2
votes

I'm trying to speed up my code to perform some numerical calculations where I need to multiply 3 matrices with an array. The structure of the problem is the following:

  • The array as a shape of (N, 10)
  • The first matrix is constant along the dynamic dimension of the array and has a shape of (10, 10)
  • The other two matrices vary along the first dimension of the array and have a (N, 10, 10) shape
  • The result of the calculation should be an array with (N, shape)

I've implemented a solution using for loops that is working, but I'd like to have a better performance so I'm trying to use the numpy functions. I've tried using numpy.tensordot but when multiplying the dynamic matrices with the array I get a shape of (N, 10, N) instead of (N, 10)

My for loop is the following:

res = np.zeros(temp_rho.shape, dtype=np.complex128)
for i in range(temp_rho.shape[0]):
    res[i] = np.dot(self.constMatrix, temp_rho[i])  
    res[i] += np.dot(self.dinMat1[i], temp_rho[i])
    res[i] += np.dot(self.dinMat2[i], np.conj(temp_rho[i]))
#temp_rho.shape = (N, 10)
#res.shape = (N, 10)
#self.constMatrix.shape = (10, 10)
#self.dinMat1.shape = (N, 10, 10)
#self.dinMat2.shape = (N, 10, 10)

How should this code be implemented dot products of numpy, returning the correct dimensions?

1

1 Answers

2
votes

Here's an approach using a combination of np.dot and np.einsum -

parte1 = constMatrix.dot(temp_rho.T).T
parte2 = np.einsum('ijk,ik->ij',dinMat1, temp_rho)
parte3 = np.einsum('ijk,ik->ij',dinMat2, np.conj(temp_rho))
out = parte1 + parte2 + parte3

Alternative way to get parte1 would be with np.tensordot -

parte1 = np.tensordot(temp_rho, constMatrix, axes=([1],[1]))

Why doesn't numpy.tensordot work for the later two sum-reductions?
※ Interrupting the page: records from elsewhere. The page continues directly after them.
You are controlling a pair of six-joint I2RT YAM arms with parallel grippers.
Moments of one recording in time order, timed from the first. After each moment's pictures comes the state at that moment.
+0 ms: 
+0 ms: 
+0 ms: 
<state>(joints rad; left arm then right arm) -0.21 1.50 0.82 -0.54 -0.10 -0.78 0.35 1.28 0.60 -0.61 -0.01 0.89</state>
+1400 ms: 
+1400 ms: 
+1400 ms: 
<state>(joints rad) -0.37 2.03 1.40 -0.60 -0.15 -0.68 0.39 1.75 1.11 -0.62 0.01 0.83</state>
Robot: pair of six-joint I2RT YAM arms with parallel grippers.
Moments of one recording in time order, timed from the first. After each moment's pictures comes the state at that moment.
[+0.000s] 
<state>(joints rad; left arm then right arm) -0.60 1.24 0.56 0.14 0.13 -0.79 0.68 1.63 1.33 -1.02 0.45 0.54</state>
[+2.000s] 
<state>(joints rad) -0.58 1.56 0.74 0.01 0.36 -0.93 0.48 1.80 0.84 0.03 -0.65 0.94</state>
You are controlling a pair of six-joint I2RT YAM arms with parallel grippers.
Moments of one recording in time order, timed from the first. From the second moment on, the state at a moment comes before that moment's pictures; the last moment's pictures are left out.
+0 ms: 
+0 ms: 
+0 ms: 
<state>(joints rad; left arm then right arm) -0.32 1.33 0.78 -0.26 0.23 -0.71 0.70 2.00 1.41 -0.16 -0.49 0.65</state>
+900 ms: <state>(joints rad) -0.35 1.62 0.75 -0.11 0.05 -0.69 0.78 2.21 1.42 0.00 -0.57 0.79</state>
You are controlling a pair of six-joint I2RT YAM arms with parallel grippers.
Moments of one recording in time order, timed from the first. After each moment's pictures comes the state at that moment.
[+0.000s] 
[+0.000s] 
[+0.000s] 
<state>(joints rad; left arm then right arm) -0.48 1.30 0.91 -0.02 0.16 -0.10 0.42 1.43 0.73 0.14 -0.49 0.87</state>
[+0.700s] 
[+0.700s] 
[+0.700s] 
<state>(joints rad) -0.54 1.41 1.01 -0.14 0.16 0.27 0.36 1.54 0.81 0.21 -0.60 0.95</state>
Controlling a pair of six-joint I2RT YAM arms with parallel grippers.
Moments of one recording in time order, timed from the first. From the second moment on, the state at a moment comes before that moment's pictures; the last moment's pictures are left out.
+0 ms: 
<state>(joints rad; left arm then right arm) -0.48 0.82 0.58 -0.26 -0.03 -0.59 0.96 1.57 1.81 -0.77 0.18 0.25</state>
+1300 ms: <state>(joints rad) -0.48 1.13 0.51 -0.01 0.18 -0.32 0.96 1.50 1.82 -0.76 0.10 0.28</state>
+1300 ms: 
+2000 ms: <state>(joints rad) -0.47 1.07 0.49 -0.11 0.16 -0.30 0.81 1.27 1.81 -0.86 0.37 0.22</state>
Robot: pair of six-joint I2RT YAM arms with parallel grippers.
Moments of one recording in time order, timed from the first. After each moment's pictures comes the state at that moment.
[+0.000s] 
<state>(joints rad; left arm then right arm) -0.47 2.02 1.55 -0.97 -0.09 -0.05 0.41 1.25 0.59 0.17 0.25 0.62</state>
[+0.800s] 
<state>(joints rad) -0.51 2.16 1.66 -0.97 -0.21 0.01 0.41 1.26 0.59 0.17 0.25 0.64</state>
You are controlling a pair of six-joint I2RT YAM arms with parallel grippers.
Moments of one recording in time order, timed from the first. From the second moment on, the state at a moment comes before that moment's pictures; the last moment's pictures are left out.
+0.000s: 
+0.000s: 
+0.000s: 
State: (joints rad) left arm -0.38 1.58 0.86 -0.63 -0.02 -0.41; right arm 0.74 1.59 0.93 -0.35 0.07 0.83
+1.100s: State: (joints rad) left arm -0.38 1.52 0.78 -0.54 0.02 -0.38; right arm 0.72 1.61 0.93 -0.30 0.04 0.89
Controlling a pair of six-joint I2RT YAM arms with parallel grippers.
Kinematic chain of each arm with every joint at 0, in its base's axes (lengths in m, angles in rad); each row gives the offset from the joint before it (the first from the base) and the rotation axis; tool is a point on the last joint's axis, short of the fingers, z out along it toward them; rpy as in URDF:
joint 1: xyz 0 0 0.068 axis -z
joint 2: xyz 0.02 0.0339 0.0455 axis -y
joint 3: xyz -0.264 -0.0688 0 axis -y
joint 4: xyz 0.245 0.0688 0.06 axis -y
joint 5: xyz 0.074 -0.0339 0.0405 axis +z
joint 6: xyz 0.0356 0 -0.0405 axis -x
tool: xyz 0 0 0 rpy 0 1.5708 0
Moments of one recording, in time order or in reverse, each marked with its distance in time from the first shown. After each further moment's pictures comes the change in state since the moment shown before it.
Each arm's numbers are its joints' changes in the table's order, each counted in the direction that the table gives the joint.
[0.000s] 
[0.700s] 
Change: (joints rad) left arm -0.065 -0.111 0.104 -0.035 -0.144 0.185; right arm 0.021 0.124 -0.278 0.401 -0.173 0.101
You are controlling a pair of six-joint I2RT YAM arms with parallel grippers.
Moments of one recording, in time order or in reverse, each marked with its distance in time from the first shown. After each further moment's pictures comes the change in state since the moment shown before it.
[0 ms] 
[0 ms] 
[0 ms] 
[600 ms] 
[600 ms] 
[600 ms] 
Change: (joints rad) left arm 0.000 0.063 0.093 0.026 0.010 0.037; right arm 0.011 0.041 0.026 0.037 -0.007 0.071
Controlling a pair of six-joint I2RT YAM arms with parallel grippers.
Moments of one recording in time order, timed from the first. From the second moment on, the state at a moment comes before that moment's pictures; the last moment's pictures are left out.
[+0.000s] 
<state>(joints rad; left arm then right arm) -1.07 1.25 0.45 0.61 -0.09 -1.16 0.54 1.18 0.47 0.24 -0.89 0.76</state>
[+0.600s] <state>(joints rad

Well, we need to keep the first axis between dinMat1/dinMat2 aligned against the first axis of temp_rho/np.conj(temp_rho), which isn't possible with tensordot as the axes that are not sum-reduced are elementwise multiplied along two separate axes. Therefore, when used with np.tensordot, we would end up with two axes of length N corresponding to the first axis each from the two inputs.